Saturday, January 7, 2017

Day 10 - Heritage Walk, Ahmedabad

Each morning in Ahmedabad, we sat in the hotel's courtyard for a breakfast buffet, catching up with our fellow tour members and telling stories. We would order our standard breakfast omelet -- as Mat is in love with the mild, soft cheese here in India. Most days, the neighborhood's monkey population visited our group. They climbed down from their perch on the nearby building or swung near the buffet table via the large tree just outside the hotel wall. It wouldn't take long for the hotel owner to scare them away. They were a little more aggressive than the visiting pigeons, but it was fun to see them here in the city. 

After breakfast and monkeys, we embarked again for Old City of Ahmedabad -- this time for a Heritage Walk with our entire group and a local guide. There are so many areas of historical significance in Ahmedabad.  Ahmedabad was established in 1411 by Ahmed Shah.  The ending "-bad" means city or dwelling just as the ending "pur" or "pol" which also means the same thing -- one's habitat. So our tour was taken across the old city by foot to the joining neighborhoods or "pols."
Ahmedabad's "Pol" or neighborhoods are interconnected throughout the old city

The people of this city practice their own form of Feng Shui. The roads of this planned city structure flow north and south, and houses are built east to west so that the sun shines through the front of the house in the morning. Beyond planning the direction of roads and houses, Old Ahmedabad is organized by 600 different communities that live together here. Imagine how areas of America have Chinatown in New York or Boston's Italian population resiides in its North End. To keep everyone living peacefully, this kind of "pol" culture was promoted.  Priest, shepherd, Jain, every community had its own structure, personality, behavior every community. For example, practitioners of Jainism strictly eat vegetarian; if someone next door cooks non-vegetarian food, their religious sentiment may be compromised. Shepherds tend to the animals--so the cow dung might get problematic for others in the community. Priests may have a different daily prayer schedule than the other people and ringing of bells in the early morning may disrupt other city dwellers. So because of their cultural differences they prefer to stay in separate communities.

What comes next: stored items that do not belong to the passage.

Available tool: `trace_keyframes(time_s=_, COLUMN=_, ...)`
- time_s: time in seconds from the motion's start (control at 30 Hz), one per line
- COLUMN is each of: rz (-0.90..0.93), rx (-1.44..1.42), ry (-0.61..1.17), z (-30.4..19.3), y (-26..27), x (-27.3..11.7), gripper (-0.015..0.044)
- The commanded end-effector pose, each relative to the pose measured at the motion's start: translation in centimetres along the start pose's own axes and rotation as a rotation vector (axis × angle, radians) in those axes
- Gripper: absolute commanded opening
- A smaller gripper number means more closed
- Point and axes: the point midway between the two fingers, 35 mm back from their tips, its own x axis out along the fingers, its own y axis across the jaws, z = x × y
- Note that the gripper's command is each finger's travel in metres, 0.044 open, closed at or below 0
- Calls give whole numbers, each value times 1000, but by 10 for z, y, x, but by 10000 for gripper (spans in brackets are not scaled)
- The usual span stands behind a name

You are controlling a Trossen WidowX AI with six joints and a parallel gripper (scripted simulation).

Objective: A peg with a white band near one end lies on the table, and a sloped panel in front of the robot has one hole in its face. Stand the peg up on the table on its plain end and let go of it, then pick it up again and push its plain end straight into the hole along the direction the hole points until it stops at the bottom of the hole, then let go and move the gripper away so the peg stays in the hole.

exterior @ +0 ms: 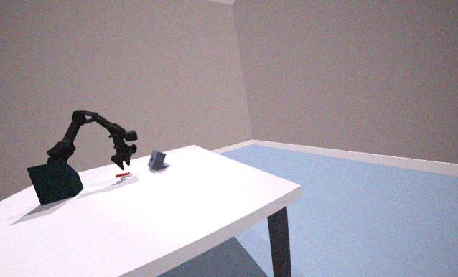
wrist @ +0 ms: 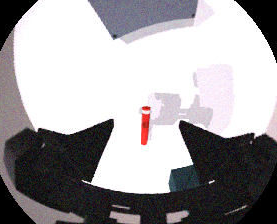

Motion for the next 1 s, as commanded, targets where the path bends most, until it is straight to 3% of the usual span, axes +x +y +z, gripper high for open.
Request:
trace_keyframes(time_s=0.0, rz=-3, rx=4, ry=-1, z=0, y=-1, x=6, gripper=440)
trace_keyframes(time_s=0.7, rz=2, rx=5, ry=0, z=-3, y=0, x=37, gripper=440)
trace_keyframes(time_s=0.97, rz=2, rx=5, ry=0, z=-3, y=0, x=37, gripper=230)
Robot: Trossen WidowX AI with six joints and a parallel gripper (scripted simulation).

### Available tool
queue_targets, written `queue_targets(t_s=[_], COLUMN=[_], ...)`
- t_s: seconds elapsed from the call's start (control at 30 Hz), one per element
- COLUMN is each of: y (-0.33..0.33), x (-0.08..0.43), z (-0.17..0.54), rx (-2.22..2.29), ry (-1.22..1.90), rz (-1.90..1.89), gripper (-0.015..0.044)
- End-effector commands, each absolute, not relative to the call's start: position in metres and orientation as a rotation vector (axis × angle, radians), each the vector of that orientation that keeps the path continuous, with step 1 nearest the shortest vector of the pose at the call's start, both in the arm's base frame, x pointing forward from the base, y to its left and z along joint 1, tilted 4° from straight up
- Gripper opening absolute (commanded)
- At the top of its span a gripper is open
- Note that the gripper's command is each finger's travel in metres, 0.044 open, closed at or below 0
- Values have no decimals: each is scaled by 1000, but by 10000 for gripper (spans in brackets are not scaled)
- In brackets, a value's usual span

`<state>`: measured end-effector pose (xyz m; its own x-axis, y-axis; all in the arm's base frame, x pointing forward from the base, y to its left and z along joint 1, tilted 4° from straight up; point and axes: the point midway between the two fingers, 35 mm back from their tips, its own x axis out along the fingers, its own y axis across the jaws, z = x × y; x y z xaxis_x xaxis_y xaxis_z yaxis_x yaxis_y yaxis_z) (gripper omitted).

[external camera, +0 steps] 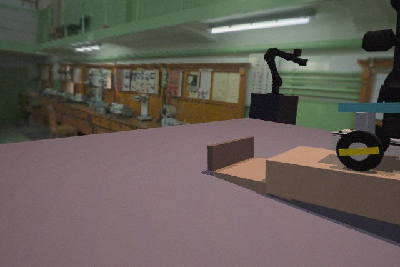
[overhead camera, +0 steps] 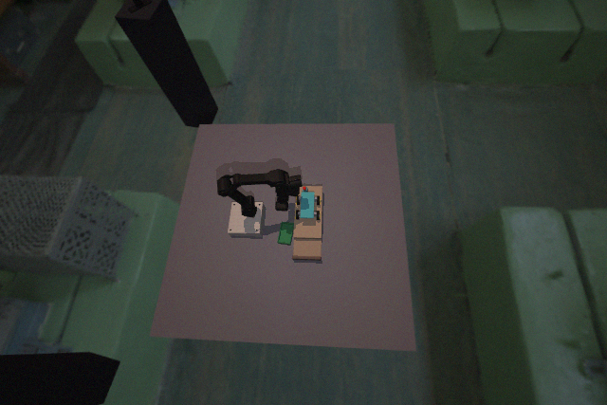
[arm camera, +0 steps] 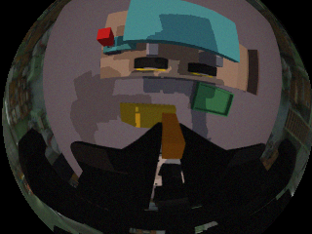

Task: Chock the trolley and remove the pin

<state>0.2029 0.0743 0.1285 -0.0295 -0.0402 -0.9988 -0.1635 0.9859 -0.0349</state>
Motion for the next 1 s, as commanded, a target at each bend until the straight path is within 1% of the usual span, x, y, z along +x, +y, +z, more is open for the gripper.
queue_targets(t_s=[0.0,0.97], y=[60,-43], x=[208,243], z=[127,120], rx=[-165,-172], ry=[1599,1597], rz=[99,91], gripper=[0,0])
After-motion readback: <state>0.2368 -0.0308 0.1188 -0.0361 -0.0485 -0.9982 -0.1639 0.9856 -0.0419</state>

Though there are distinct neighborhods, every "pol" is connected though over 100 secret passages. Our tour group paused in an alleyway where we were surrounded by doors of many colors, sizes and shapes. The guide then asked us to find the secret passage --a door led beneath the dwellings and into the next neighborhood. After finding a hidden toilet facility and a closet, we did finally select the secret passage into the next neighborhood.
One of the temples we visited during our Heritage Walk


After our city tour, we checked out late from the hotel to make our way to the Ahmedabad station for the last train ride of this pilgrimage--from Ahmedabad to Ajmer.  This train ride was to be a much shorter ride than our first-- only 6 hours.  Mat and I shared a sleeper compartment with an Indian family with children much the same age as our own. We slept in the adjacent bottom bunks, and the children slept above us. The train traveled northeast to Ajmer where we visited Barefoot College.